# Metal Halide Fixture



## gdwb10101 (Apr 14, 2006)

I would like to upgrade my lighting to MH, but don't really want to spend the money (like everyone i presume). I was wondering whether it is plausible to buy two 150W ballasts and make a canopy for the unit. I don't know much about lighting, but was hoping someone could respond who know more about lighting. 

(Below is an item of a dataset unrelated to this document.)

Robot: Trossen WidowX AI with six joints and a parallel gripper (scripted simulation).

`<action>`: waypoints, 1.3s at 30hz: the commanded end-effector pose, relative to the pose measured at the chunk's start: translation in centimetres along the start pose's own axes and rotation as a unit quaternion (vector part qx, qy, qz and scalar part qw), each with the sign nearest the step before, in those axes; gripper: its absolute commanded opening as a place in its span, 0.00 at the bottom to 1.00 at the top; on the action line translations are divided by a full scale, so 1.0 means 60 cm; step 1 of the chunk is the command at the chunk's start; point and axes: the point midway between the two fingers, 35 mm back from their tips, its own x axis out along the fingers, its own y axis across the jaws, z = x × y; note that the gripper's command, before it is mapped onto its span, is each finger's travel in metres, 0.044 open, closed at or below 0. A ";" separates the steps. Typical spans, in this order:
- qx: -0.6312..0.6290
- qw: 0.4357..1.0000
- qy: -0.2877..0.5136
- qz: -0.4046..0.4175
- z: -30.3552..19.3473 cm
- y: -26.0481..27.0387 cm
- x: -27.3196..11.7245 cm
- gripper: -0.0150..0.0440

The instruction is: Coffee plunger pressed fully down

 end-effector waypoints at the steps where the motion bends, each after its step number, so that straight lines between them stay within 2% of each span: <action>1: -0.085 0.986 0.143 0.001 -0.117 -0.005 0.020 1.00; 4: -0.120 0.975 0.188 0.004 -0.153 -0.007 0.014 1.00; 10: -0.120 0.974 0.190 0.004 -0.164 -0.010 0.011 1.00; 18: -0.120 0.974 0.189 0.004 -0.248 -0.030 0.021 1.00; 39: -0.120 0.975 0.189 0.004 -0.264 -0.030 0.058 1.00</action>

I was looking at this website and wondering if it would be enough to support my 55g tank. Thanks

http://www.elights.com/methalbal175.html


----------



## harif87 (Jun 5, 2006)

Well if your going to keep soft corals it should be enough but i dont know if it would do for hard corals. Also you might want to supplement the MH with some flourescent actinics since its better for the corals and fish.


----------



## gdwb10101 (Apr 14, 2006)

but is that all that is needed for making the MH fixture? Or do i have to buy something in addition to the two ballasts? And will these ballasts be able to support the MH bulbs that are used in most aquariums?


----------



## Damon (Jan 18, 2005)

Thats just a ballast. You still need a hood, end for plugging the bulb into, a good reflector and I'm sure other parts such as fans for cooling. It would be easier and cheaper to spend the cpl of hundred dollars to buy a retrofit kit or look for used ones on ebay and the such.


----------



## Fishfirst (Jan 24, 2005)

yep... the metal halides will need the ballast, the socket, the wiring, reflector, and the bulb.


----------